The problem: What you return should match the listing exactly, minus its images.

Dataset excerpt:
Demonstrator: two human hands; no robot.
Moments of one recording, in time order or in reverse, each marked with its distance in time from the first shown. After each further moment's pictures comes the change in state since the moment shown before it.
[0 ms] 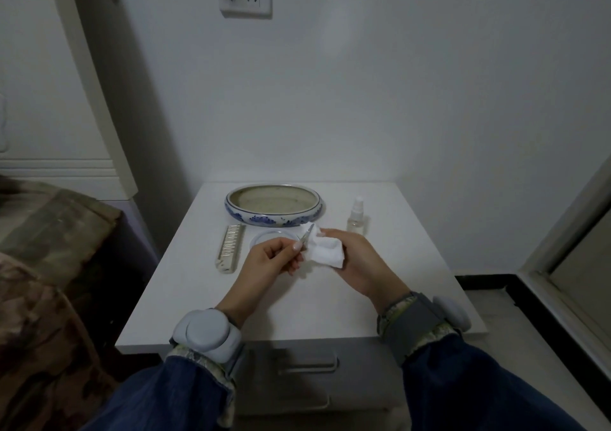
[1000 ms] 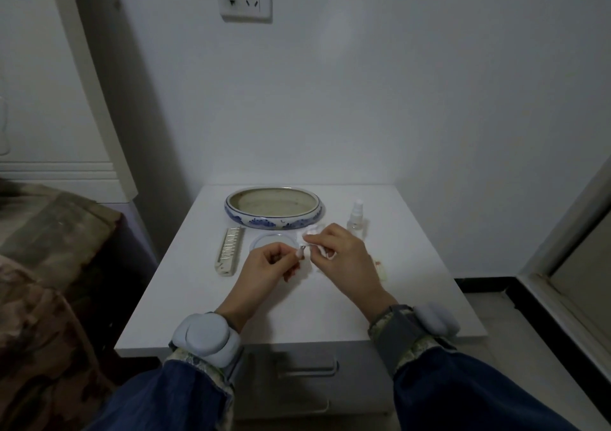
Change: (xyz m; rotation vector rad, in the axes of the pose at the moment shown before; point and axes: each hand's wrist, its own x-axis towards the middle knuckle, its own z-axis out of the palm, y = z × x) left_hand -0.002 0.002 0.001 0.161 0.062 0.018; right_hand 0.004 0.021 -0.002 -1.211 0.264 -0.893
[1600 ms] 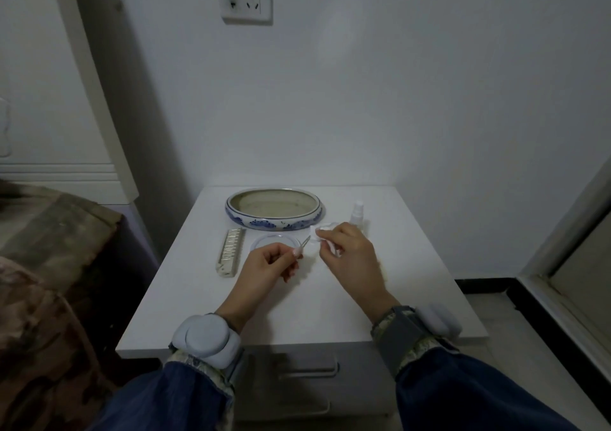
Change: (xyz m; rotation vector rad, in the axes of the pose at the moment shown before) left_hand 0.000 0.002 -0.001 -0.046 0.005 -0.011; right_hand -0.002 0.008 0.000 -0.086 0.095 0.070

Solution to this problem:
Demonstrator: two human hands; no robot.
Moments of one recording, in time order or in reverse, each marked with its distance in time from the first shown. After each further moment's pictures comes the change in state since the moment shown before it.
[0 ms] 
[1000 ms] 
Change: (xyz m; rotation vector rad, in the axes of the pose at the moment shown before; point and axes: each hand's wrist, its own x-axis towards the middle knuckle, its own z-axis out of the palm, y = z × x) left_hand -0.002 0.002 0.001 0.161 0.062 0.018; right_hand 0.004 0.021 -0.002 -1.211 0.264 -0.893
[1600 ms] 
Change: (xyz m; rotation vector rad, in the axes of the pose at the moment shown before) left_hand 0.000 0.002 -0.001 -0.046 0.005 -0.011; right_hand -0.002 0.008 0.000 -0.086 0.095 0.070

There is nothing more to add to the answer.